Search code examples
linuxlinux-kernelebpfbpflibbpf

How to make eBPF program sleepable


I've been reading about sleepable eBPF programs, specifically this article provides a nice introduction. However I am struggling to find any documentation or examples on how to actually achieve this in code. Any tips or links to documentation are greatly appreciated.


Solution

  • note: This answer was last updated 29-03-2023, sleepable programs are still subject to change, this answer might not be accurate past kernel v6.3.

    As of the writing of this answer, no official documentation for this feature exists. The closest you can get at this moment is the LWN article and the commit messages.

    Sleepable programs were added in v5.10.

    eBPF programs that are "sleepable" cannot actually actively sleep like a userspace program can (e.g. "os.sleep(100ms)"). It is a property which allows the program to call certain helper functions which are otherwise not available. For example bpf_copy_from_user.

    Non-sleepable eBPF programs are guaranteed to not switch between CPUs and on non RT (Real Time) kernels will not be interrupted by the scheduler. However, some operations like reading from userspace memory might be IO bound, if that userspace memory is file-backed for example. So these functions might "sleep" or block until that IO is done. It makes sense for the kernel to do something else in the mean time.
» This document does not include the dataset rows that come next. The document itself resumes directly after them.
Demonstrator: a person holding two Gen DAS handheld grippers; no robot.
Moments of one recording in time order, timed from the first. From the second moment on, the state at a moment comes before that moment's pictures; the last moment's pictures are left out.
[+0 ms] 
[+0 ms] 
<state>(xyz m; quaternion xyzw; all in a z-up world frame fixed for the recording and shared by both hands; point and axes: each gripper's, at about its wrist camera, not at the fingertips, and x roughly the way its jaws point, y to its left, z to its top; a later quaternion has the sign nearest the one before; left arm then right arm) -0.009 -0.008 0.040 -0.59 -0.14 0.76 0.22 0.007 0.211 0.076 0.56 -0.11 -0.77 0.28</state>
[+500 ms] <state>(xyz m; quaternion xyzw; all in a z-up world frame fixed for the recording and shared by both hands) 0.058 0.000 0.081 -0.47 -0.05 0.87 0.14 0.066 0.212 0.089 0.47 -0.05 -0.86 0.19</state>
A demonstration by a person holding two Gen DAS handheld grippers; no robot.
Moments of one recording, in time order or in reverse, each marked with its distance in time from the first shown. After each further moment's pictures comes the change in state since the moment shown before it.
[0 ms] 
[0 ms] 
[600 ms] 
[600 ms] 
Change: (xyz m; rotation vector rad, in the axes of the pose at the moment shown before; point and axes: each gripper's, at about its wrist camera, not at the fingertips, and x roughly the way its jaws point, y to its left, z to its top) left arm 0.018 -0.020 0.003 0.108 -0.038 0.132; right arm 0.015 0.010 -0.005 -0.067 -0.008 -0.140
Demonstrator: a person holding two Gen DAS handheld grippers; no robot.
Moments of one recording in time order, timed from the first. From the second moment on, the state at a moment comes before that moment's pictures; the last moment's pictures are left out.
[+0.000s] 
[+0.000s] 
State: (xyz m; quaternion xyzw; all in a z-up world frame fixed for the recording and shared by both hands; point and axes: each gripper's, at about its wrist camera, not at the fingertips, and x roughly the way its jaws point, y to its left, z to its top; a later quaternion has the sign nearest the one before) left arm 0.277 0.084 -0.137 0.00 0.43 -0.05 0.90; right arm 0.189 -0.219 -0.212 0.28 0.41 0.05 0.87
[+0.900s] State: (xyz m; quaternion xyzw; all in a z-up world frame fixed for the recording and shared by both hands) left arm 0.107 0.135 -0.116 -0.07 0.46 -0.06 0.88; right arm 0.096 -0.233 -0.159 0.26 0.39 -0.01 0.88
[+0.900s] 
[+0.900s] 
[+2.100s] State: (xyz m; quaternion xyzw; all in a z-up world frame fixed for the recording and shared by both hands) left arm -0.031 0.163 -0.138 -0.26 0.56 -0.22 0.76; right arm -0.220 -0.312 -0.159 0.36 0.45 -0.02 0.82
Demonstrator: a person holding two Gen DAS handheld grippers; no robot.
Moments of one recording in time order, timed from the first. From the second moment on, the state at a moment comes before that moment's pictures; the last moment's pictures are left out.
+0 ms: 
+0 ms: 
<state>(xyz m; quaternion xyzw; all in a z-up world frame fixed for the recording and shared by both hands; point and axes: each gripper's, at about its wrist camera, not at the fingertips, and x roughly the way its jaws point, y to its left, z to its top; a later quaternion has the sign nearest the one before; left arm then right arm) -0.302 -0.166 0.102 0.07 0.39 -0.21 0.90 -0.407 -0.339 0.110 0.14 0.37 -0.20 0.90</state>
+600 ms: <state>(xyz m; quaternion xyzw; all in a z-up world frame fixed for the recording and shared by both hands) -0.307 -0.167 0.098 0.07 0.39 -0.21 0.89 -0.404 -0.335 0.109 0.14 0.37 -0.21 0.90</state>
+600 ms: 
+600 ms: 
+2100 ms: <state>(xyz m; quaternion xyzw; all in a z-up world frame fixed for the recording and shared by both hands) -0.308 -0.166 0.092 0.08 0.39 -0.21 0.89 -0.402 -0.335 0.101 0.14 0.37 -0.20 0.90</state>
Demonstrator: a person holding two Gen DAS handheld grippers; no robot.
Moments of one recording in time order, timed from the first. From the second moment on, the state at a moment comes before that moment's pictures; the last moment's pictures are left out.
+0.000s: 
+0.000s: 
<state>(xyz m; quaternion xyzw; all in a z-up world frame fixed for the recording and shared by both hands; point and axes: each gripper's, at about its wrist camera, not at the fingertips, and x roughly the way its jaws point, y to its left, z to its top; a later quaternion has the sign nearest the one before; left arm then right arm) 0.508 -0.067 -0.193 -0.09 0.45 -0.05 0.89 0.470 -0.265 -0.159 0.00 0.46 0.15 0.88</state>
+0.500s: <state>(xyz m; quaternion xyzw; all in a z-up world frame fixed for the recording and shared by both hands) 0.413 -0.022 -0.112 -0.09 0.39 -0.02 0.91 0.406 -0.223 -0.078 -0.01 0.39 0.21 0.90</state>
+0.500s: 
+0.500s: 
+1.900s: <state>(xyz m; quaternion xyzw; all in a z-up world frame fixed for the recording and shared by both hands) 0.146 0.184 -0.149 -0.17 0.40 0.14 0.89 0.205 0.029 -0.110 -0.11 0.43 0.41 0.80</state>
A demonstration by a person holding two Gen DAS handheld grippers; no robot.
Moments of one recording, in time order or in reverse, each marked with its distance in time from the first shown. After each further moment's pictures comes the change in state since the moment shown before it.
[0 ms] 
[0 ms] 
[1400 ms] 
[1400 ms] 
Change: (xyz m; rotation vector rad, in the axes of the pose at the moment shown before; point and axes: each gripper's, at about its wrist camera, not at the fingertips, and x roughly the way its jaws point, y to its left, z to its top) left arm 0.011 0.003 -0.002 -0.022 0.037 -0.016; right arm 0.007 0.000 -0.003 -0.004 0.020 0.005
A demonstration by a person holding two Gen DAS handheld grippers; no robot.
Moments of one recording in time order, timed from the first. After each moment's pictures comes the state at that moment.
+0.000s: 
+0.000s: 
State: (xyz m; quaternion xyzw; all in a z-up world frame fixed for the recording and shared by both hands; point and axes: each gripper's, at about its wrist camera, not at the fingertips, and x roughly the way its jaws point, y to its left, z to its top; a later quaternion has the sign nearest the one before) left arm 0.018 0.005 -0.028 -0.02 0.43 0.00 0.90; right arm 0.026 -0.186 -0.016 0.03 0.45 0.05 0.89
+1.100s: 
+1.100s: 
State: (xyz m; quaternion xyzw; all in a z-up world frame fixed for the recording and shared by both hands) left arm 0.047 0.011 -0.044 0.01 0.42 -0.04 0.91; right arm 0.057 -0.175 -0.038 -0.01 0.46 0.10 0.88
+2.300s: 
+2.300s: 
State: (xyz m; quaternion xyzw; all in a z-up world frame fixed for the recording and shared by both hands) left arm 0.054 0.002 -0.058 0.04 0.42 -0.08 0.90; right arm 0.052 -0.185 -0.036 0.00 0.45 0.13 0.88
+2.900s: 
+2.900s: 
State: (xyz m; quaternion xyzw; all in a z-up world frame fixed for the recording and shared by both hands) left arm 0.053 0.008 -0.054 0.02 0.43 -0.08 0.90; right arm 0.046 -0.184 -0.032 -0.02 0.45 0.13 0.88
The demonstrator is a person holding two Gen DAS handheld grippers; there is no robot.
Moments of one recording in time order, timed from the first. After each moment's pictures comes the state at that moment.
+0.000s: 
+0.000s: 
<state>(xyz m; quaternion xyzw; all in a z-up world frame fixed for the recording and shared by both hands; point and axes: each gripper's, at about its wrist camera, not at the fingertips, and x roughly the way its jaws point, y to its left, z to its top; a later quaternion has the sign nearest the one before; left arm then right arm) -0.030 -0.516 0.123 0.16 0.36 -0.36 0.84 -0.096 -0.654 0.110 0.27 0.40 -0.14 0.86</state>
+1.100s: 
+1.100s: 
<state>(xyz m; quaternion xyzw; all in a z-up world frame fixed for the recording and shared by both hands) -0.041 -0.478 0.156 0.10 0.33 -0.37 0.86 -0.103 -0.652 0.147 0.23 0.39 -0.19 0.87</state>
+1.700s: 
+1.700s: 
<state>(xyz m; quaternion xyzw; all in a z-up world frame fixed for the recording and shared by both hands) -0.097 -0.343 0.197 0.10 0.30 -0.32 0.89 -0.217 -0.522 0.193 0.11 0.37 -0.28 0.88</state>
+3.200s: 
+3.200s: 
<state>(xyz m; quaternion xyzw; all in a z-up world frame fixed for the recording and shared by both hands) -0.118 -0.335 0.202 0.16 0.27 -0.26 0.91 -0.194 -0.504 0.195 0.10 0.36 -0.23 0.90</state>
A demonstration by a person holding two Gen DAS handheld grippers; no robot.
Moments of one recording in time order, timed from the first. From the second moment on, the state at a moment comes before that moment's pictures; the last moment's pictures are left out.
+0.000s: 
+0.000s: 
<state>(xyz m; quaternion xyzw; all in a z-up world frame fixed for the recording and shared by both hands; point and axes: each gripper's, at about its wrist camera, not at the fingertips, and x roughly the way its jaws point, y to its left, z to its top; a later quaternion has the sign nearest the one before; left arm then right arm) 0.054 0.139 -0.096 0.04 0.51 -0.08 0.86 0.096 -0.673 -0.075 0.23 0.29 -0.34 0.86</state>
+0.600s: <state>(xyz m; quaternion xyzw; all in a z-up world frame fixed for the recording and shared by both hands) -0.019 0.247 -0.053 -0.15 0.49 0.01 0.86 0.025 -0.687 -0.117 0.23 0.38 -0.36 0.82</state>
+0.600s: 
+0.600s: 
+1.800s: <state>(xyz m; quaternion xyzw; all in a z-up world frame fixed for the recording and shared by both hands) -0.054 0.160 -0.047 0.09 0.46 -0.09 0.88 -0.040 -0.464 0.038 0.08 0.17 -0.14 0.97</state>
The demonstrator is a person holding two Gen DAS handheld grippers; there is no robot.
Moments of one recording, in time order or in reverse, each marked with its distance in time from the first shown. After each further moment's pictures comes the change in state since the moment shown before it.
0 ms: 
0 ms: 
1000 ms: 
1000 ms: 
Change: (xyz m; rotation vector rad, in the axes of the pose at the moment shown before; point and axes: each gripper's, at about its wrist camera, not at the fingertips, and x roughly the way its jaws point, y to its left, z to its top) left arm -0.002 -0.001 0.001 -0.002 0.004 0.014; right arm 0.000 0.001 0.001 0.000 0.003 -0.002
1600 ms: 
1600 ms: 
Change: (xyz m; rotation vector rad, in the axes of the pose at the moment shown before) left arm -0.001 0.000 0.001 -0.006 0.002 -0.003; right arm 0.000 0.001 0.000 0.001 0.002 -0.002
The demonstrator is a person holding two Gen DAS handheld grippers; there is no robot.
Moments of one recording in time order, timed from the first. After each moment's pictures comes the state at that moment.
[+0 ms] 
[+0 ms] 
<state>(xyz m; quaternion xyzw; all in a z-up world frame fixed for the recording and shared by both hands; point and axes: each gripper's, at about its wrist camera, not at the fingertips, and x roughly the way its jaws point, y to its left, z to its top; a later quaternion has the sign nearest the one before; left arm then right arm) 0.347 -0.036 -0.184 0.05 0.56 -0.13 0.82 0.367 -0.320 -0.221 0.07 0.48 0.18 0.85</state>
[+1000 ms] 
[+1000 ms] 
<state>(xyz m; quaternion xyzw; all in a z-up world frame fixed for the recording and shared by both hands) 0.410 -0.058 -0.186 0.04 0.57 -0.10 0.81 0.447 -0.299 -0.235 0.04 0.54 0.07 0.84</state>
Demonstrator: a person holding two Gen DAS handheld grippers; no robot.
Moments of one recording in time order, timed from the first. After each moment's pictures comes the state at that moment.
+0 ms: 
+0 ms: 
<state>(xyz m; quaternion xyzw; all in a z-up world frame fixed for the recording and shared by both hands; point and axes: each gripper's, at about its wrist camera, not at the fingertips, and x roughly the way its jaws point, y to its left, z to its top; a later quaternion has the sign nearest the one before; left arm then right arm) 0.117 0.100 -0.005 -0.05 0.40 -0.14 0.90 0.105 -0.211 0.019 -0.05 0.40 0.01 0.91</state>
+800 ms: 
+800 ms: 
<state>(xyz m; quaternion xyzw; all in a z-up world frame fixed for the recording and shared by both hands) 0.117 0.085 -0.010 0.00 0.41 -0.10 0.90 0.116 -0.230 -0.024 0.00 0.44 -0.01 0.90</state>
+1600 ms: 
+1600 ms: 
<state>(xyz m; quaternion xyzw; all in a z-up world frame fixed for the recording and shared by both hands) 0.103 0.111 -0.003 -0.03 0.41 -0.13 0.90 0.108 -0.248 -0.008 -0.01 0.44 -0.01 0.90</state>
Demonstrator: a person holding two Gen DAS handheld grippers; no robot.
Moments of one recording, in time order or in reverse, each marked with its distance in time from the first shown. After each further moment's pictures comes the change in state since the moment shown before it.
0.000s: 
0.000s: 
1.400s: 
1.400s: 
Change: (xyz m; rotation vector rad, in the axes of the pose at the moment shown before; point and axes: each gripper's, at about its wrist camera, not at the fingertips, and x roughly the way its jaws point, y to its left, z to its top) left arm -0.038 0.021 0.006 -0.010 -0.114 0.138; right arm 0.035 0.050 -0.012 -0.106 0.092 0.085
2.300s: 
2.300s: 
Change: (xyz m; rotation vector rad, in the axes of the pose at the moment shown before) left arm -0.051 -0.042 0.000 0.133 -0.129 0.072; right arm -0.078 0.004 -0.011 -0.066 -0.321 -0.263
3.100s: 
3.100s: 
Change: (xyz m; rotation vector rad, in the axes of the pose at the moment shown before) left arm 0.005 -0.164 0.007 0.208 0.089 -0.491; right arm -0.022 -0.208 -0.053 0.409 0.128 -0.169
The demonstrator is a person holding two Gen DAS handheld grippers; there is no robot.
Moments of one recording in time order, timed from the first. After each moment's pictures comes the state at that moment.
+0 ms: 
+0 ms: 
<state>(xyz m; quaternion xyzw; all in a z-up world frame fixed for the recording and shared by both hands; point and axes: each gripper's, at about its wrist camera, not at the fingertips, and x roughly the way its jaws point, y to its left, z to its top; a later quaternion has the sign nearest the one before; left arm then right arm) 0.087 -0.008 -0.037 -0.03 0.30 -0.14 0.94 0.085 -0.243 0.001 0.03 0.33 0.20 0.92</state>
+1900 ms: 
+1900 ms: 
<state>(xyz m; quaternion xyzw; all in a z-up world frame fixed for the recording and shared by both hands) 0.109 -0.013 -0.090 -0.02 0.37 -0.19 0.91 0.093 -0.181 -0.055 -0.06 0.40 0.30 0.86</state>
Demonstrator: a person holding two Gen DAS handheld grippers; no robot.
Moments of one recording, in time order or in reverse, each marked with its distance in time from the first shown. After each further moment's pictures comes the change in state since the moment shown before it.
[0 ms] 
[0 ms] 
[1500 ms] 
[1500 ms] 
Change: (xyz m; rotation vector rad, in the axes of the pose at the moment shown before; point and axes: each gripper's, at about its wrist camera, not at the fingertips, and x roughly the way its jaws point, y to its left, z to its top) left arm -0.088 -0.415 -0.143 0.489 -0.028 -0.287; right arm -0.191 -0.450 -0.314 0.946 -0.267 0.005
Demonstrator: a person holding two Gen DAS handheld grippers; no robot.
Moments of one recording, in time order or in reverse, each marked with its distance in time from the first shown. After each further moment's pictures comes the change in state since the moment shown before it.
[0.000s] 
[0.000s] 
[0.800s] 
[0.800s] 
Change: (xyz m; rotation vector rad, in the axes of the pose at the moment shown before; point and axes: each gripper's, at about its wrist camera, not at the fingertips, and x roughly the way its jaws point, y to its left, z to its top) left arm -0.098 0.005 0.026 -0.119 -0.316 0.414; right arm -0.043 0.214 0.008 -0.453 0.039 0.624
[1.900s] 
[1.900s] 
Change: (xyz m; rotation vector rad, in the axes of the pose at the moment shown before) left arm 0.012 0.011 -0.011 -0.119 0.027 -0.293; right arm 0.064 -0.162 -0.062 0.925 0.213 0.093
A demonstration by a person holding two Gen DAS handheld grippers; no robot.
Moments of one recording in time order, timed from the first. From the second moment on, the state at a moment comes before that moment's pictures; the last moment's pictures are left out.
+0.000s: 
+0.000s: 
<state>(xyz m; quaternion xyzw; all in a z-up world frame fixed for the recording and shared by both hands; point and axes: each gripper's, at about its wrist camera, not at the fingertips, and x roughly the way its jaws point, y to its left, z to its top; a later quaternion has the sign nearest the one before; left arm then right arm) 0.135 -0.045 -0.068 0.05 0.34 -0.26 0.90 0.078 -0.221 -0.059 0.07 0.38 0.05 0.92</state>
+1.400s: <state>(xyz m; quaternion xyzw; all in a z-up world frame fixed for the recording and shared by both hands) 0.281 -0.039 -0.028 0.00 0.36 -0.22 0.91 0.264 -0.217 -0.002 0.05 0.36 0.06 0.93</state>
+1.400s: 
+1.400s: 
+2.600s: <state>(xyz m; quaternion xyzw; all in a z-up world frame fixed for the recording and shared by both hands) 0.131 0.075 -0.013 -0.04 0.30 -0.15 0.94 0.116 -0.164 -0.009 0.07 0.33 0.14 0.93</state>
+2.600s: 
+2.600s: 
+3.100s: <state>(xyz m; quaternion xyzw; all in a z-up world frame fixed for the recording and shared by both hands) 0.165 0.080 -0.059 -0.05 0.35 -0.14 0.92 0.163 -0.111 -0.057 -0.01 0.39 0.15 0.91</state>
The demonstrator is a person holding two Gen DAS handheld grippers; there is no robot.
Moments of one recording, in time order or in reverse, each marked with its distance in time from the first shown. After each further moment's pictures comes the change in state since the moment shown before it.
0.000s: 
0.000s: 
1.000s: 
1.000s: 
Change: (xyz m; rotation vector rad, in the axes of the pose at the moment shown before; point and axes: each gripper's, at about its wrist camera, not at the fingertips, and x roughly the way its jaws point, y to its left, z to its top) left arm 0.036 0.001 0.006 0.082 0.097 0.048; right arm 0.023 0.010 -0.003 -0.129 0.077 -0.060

Which is why this was introduced.

    This has some implications:

    The non-sleepable programs are relying on implicit rcu_read_lock() and migrate_disable() to protect life time of programs, maps that they use and per-cpu kernel structures used to pass info between bpf programs and the kernel. The sleepable programs cannot be enclosed into rcu_read_lock(). migrate_disable() maps to preempt_disable() in non-RT kernels, so the progs should not be enclosed in migrate_disable() as well. Therefore rcu_read_lock_trace is used to protect the life time of sleepable progs.

    To load a program as sleepable, the BPF_F_SLEEPABLE flag has to be passed to the BPF_PROG_LOAD syscall command. For authors using libbpf, the easiest way to tell the loader to do so is to add a .s to the end of the program section. For an LSM hook on file_protect the section name would become lsm.s/file_protect a uprobe for example uprobe.s//proc/self/exe:trigger_func3

    In v5.10 only fentry/fexit/fmod_ret and lsm programs can be sleepable. Even so, not all LSM hooks are allowed to be sleepable. The patch set adds a special list of sleepable hooks:

    /* non exhaustive list of sleepable bpf_lsm_*() functions */
    BTF_SET_START(btf_sleepable_lsm_hooks)
    #ifdef CONFIG_BPF_LSM
    BTF_ID(func, bpf_lsm_file_mprotect)
    BTF_ID(func, bpf_lsm_bprm_committed_creds)
    #endif
    BTF_SET_END(btf_sleepable_lsm_hooks)
    
    static int check_sleepable_lsm_hook(u32 btf_id)
    {
        return btf_id_set_contains(&btf_sleepable_lsm_hooks, btf_id);
    }
    

    In v5.18 support for sleepable iterator programs has been added in this patch set.

    In v6.0 support for sleepable uprobes and uretprobes was added in this patch set.

    In v6.3 support for sleepable sockops programs was added in this patch set.

    Lastly in v5.10, sleepable programs are only allowed to use pre-allocated BPF_MAP_TYPE_HASH, BPF_MAP_TYPE_LRU_HASH and BPF_MAP_TYPE_ARRAY maps.

    In v5.12, this patch, allows sleepable programs to use per-CPU map types: BPF_MAP_TYPE_PERCPU_HASH, BPF_MAP_TYPE_PERCPU_ARRAY, BPF_MAP_TYPE_LRU_PERCPU_HASH, BPF_MAP_TYPE_ARRAY_OF_MAPS, and BPF_MAP_TYPE_HASH_OF_MAPS

    In v5.12, this patch set, allows sleepable programs to use ringbuffers: BPF_MAP_TYPE_RINGBUF

    In v5.17, this patch set, allows sleepable programs to use storage maps: BPF_MAP_TYPE_INODE_STORAGE, BPF_MAP_TYPE_SK_STORAGE, and BPF_MAP_TYPE_TASK_STORAGE

    When user ring buffers were introduced in v6.1, in this patch set, sleepable programs got access to BPF_MAP_TYPE_USER_RINGBUF as well.

    And in v6.2, this patch set, gave sleepable programs access to BPF_MAP_TYPE_CGRP_STORAGE.